→ What is required
Copy nothing but the lines from the one containing "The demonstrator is" through the last line of the entries below, exactly as written and without pictures.

→ Data listing
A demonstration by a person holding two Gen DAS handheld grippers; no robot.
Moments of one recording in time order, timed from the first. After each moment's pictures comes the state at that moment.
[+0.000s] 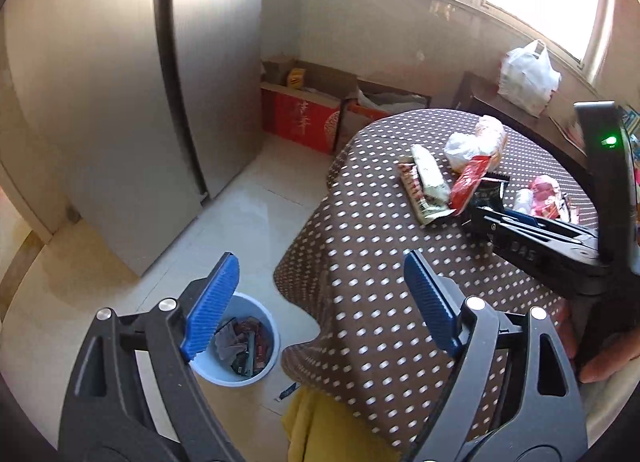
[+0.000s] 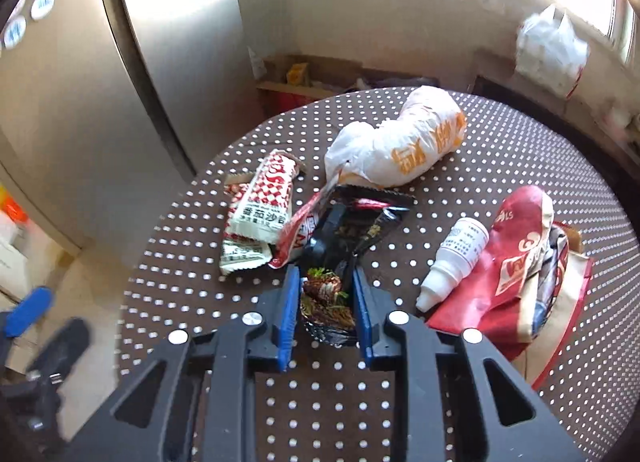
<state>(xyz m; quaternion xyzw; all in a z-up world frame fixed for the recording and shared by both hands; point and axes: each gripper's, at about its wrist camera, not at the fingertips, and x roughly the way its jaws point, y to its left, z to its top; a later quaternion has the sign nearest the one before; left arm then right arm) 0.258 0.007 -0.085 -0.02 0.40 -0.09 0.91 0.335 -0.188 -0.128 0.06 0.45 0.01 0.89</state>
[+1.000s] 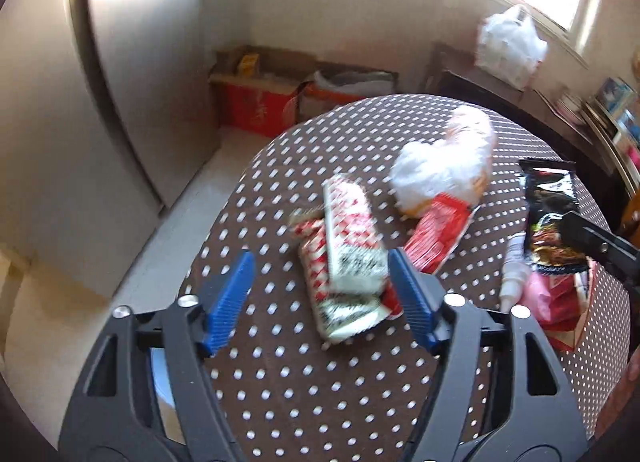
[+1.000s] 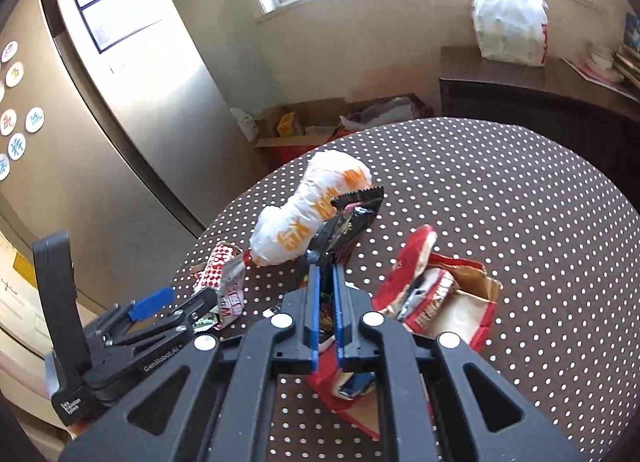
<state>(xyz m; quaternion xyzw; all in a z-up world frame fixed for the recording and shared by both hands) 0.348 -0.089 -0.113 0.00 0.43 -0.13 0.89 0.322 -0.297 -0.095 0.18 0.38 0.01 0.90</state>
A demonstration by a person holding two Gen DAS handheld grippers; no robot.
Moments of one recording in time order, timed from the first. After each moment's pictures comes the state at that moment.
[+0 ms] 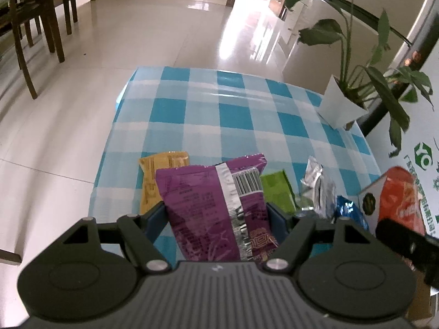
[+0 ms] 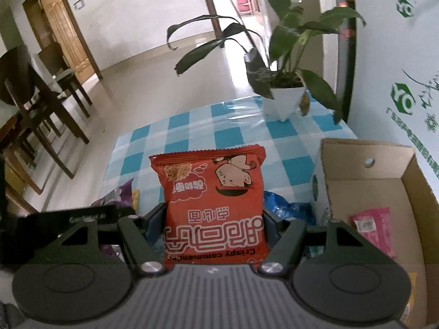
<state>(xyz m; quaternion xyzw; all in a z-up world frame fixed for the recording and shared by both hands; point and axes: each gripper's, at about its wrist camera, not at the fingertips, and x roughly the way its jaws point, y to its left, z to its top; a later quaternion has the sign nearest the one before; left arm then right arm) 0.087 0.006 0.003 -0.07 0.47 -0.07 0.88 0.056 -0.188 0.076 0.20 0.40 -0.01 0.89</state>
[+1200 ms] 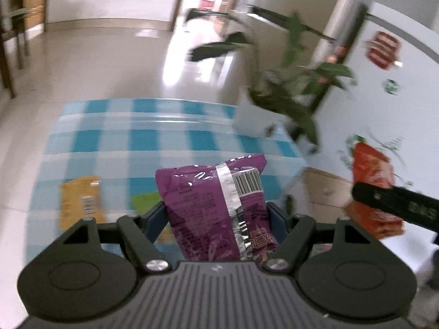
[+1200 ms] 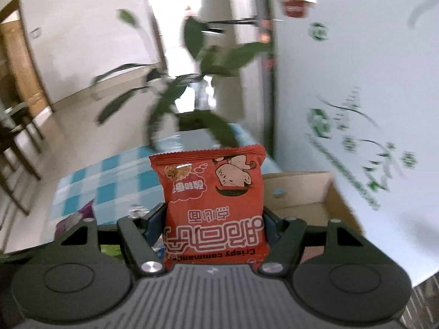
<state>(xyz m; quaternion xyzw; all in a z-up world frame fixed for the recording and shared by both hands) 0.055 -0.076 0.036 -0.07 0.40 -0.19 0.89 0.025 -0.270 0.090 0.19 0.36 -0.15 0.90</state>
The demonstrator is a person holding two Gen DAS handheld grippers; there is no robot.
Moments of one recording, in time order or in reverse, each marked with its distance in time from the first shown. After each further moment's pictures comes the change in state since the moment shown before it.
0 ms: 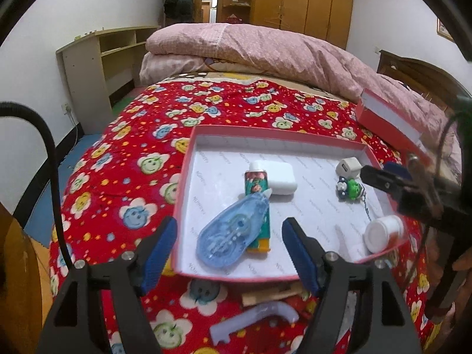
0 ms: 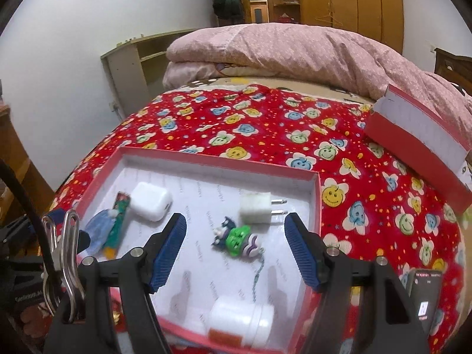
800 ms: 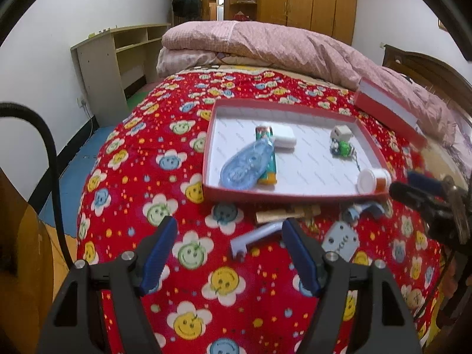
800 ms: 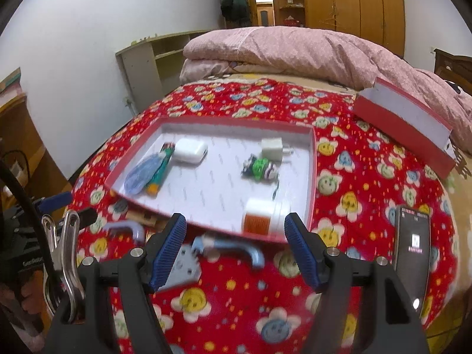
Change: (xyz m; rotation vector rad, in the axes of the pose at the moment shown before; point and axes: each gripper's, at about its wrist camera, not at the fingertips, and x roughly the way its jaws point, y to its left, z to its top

→ Answer box
The demonstrator is a person holding two Gen DAS handheld grippers; there is no robot.
Moments of one recording, in time order or in reverse, each marked with its distance in time from the first shown. After each further moment's pictures comes the change in state since the moment shown before it.
0 ms: 
0 ms: 
800 ms: 
800 ms: 
Change: (xyz m; rotation vector rad, in the axes of the pose at the moment shown before; point and axes: each gripper's, at about its wrist camera, not at the fingertips, and x roughly the way its jaws point, y to its left, z to its top

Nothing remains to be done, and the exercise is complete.